# [REQUIREMENT]
A stretch of the entries below is to be set down exactly, running from the line with "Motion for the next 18" through the line with "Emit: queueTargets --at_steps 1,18", both included, and no other line.

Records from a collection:

---*---

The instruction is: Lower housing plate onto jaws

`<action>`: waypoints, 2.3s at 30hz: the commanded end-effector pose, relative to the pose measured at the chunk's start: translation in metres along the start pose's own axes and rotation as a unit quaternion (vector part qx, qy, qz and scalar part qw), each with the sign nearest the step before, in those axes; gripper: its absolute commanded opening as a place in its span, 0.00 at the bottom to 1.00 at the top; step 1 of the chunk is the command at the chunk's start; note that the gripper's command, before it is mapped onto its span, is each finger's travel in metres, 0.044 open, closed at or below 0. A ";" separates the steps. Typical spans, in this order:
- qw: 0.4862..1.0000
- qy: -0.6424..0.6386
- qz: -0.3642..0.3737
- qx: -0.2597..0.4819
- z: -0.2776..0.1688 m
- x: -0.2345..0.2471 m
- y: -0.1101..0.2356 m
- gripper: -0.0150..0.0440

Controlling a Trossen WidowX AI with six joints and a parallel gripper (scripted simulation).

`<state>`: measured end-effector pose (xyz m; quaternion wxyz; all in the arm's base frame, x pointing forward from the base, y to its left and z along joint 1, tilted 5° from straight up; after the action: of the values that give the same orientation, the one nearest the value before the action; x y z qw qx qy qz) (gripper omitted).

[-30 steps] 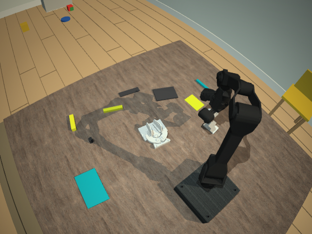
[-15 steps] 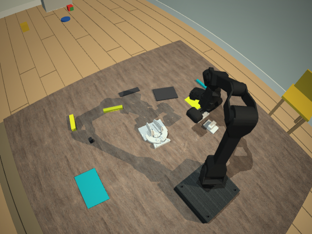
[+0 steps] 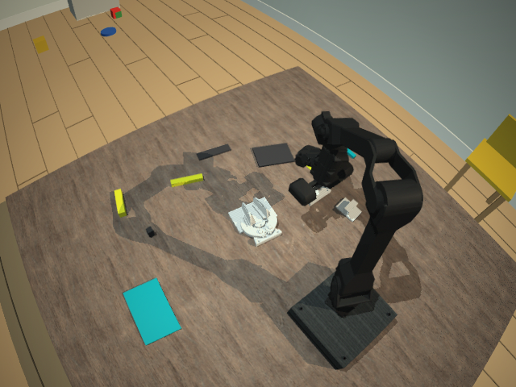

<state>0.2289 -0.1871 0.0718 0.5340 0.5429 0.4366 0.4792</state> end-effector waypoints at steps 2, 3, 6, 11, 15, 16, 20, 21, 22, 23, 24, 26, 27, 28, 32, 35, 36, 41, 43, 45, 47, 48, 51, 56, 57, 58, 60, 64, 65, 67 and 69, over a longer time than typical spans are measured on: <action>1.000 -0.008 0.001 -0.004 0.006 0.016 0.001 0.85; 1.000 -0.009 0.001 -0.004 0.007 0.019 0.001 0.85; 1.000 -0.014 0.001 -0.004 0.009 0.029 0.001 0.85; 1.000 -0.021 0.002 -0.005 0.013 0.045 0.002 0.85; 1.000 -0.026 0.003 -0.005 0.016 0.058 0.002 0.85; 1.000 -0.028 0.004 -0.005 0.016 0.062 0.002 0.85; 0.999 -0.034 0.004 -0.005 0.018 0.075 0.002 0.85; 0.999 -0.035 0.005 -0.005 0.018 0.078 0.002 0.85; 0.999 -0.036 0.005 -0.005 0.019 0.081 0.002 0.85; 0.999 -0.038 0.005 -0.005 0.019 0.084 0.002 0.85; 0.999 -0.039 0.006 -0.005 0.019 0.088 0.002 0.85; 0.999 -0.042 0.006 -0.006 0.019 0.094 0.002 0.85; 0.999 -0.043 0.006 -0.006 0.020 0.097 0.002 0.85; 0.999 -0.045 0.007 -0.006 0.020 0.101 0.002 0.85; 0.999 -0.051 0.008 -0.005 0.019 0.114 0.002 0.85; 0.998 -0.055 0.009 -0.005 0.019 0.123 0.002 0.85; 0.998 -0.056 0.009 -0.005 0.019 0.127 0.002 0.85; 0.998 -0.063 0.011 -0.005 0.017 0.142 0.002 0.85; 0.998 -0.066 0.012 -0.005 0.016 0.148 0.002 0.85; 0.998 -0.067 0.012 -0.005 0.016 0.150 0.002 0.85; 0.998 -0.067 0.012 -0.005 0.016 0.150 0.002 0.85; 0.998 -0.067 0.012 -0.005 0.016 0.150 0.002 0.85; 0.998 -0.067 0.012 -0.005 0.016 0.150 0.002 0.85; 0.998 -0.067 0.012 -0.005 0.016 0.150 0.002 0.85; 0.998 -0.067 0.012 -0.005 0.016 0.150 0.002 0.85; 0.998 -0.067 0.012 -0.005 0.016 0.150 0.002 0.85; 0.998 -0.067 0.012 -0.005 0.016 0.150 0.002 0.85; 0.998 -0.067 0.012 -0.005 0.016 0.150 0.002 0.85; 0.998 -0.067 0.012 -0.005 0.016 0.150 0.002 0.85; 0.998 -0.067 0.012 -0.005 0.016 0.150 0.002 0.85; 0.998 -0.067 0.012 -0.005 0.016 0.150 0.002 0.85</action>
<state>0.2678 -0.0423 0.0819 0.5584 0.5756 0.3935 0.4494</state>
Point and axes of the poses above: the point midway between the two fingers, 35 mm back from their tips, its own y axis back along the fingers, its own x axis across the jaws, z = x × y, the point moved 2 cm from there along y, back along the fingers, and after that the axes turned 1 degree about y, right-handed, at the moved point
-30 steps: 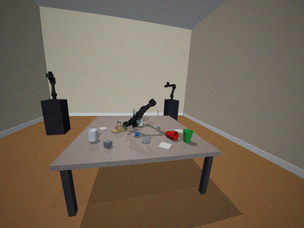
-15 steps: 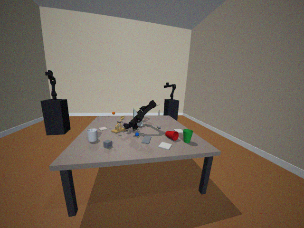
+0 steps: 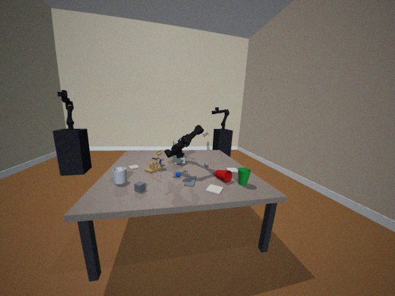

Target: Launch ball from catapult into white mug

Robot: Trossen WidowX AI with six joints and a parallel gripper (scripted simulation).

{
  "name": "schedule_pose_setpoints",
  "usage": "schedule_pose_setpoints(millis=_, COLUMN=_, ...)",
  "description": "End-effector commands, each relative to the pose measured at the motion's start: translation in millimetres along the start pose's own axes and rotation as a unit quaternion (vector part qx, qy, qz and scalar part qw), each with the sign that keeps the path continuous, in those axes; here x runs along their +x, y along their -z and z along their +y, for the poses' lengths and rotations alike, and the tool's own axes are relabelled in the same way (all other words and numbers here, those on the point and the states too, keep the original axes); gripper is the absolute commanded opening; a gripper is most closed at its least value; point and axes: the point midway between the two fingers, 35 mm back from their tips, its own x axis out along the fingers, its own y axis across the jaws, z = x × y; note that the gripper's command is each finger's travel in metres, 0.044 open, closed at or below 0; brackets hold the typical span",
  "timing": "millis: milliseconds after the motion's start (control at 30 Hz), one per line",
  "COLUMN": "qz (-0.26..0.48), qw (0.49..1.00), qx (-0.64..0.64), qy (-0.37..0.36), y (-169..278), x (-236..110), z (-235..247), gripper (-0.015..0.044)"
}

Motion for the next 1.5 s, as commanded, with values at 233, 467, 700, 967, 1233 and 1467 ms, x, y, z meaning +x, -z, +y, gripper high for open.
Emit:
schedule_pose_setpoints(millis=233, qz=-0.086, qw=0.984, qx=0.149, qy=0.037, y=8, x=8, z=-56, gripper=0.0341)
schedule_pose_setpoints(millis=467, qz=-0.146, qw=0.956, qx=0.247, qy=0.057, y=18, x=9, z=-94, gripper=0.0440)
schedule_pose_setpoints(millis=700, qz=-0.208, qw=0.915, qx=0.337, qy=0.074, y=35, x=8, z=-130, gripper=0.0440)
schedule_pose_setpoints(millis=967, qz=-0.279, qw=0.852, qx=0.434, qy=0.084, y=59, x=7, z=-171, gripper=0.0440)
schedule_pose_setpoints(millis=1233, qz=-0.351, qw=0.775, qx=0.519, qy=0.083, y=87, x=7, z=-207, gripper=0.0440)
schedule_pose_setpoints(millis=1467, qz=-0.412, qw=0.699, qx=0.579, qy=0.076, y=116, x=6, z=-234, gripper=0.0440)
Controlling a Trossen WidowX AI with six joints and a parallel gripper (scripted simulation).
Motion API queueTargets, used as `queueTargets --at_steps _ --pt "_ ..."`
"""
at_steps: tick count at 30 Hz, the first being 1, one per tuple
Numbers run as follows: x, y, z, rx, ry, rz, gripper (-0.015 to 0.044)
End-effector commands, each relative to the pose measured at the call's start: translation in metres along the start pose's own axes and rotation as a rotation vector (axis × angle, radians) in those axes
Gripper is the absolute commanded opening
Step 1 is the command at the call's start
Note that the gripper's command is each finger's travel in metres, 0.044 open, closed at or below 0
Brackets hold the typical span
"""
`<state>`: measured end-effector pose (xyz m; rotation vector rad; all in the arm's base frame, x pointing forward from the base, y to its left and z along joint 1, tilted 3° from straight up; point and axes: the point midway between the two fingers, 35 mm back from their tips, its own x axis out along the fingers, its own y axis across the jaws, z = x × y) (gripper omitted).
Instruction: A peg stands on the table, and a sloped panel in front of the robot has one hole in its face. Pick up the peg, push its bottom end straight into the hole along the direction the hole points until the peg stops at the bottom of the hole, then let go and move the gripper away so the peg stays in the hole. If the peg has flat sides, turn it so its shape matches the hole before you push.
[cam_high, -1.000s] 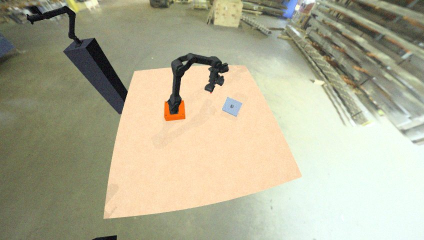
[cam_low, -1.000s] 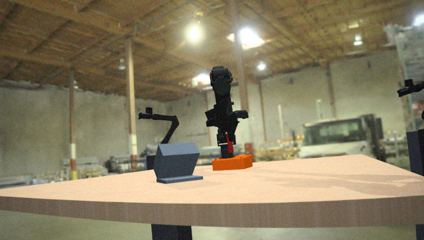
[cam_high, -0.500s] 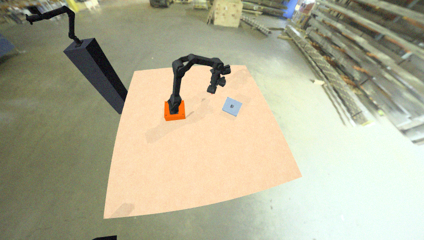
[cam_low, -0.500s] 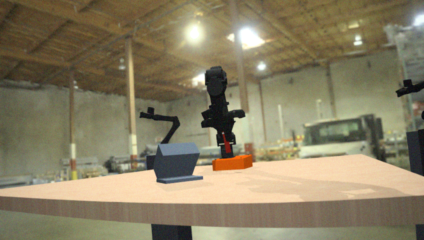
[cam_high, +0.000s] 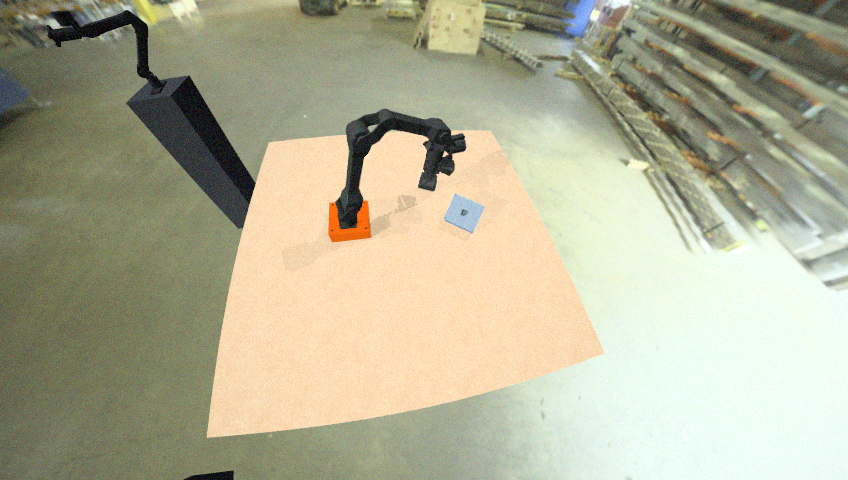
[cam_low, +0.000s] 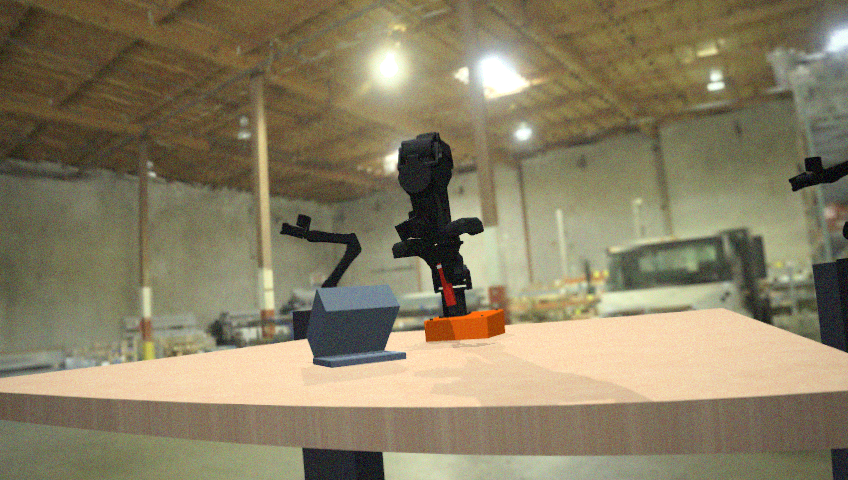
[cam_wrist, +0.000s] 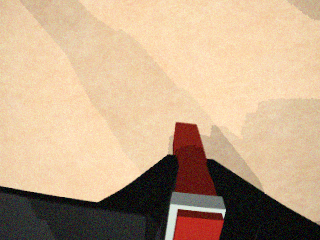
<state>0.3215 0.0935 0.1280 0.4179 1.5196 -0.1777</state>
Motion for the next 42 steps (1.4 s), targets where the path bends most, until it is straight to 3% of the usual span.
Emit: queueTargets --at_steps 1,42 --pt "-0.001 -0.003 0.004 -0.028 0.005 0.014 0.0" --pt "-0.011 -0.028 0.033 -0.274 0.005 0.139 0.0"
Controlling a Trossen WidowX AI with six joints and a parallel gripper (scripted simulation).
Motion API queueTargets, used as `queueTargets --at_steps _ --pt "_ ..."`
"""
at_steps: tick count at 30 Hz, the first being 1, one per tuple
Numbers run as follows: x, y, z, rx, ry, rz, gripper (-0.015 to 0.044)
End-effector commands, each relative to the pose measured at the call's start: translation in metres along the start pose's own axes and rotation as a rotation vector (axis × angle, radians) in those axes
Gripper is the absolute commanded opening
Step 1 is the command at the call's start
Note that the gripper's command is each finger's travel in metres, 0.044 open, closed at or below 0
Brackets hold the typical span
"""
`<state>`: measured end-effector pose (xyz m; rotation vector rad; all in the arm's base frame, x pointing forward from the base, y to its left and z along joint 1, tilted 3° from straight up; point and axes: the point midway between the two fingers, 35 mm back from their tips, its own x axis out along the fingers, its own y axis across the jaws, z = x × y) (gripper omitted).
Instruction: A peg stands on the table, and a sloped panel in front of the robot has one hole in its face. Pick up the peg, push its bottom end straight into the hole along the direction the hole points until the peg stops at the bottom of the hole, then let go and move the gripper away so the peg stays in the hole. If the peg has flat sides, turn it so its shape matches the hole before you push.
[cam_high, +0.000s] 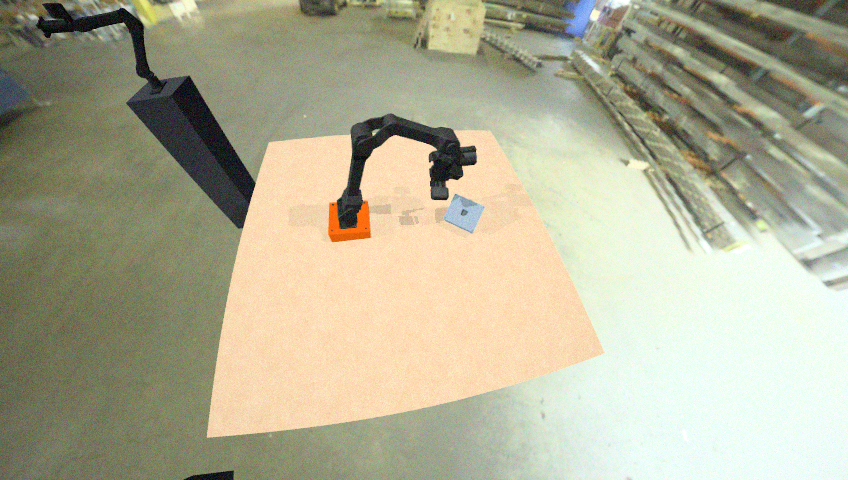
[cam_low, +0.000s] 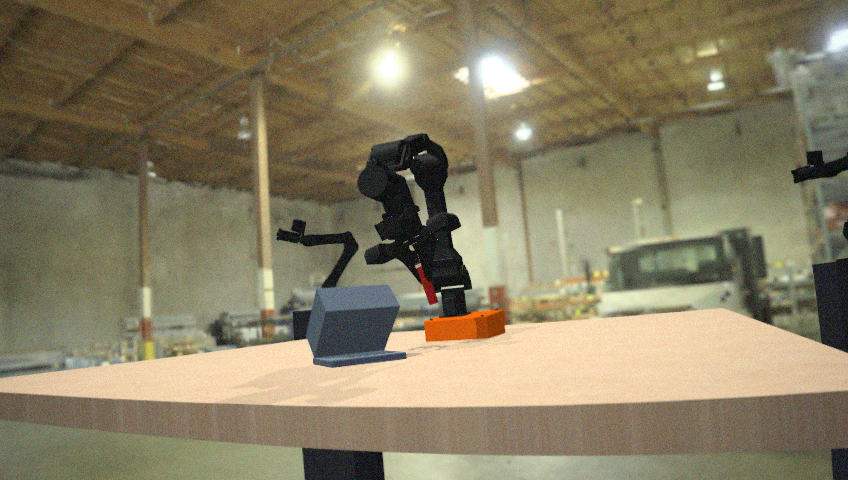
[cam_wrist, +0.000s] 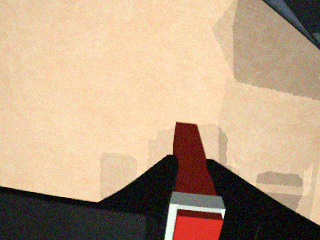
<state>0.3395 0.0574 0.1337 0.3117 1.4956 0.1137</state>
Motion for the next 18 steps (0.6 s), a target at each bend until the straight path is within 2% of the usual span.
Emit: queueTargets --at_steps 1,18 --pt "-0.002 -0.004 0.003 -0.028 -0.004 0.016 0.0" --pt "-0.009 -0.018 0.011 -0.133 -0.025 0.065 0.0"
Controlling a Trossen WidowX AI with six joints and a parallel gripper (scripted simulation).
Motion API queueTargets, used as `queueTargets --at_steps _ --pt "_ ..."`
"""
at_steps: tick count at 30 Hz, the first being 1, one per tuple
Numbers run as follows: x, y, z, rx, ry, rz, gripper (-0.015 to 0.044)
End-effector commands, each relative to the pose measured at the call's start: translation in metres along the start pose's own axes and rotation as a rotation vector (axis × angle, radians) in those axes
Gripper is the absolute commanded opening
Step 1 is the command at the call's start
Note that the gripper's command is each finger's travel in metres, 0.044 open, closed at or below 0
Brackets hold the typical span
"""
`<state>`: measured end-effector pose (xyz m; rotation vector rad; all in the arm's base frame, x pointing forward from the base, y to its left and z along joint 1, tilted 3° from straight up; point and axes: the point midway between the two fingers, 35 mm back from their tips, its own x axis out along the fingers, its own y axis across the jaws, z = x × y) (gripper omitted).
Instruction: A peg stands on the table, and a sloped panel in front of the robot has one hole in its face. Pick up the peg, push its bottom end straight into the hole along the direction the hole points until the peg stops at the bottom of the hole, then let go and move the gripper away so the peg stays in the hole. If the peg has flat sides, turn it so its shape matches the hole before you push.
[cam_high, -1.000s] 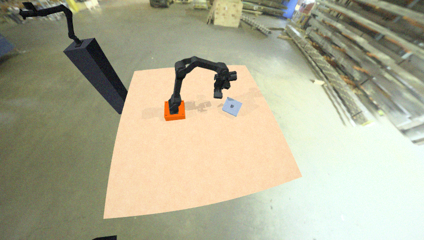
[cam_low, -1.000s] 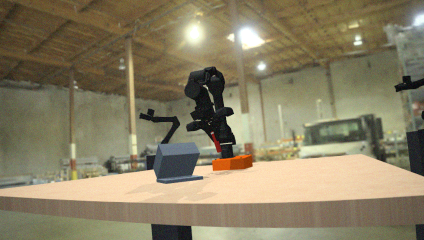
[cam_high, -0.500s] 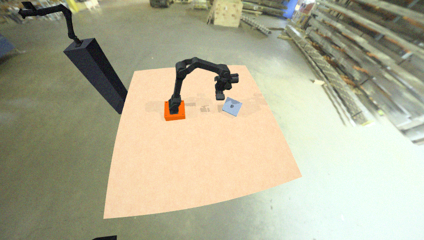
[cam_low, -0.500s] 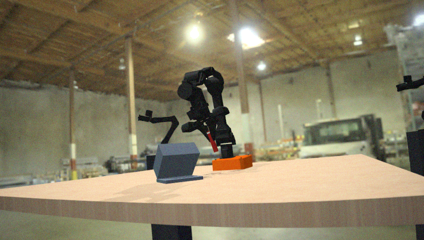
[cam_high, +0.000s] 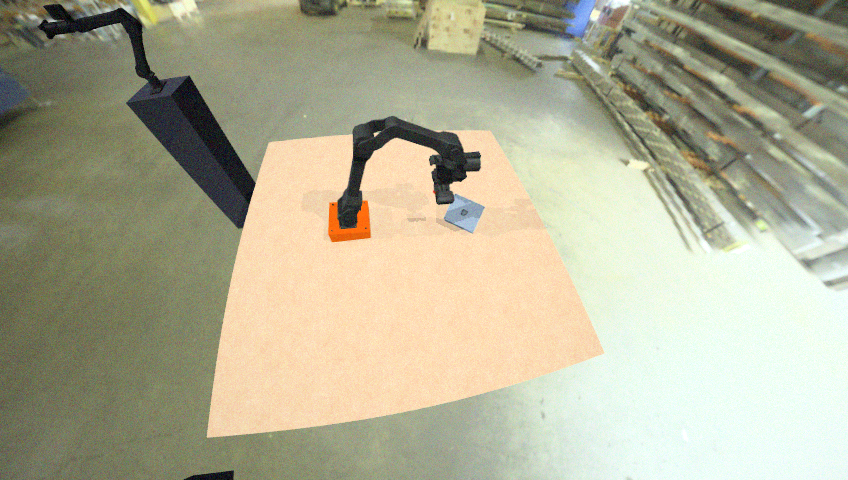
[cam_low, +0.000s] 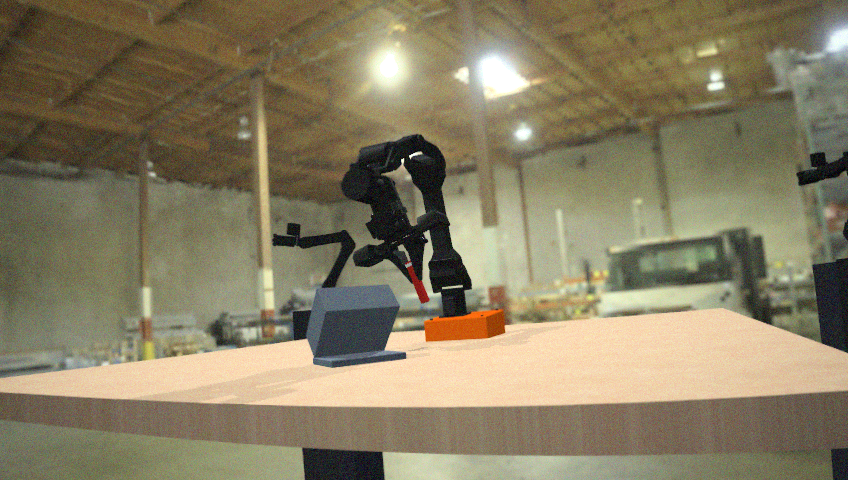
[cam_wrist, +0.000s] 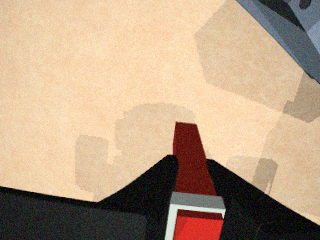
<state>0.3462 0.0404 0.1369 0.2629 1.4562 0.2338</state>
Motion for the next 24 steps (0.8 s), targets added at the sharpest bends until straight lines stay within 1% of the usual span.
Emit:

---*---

# [ANSWER BOX]
Motion for the next 18 steps (0.6 s), a target at each bend until the straight path is within 2% of the usual span.
Emit: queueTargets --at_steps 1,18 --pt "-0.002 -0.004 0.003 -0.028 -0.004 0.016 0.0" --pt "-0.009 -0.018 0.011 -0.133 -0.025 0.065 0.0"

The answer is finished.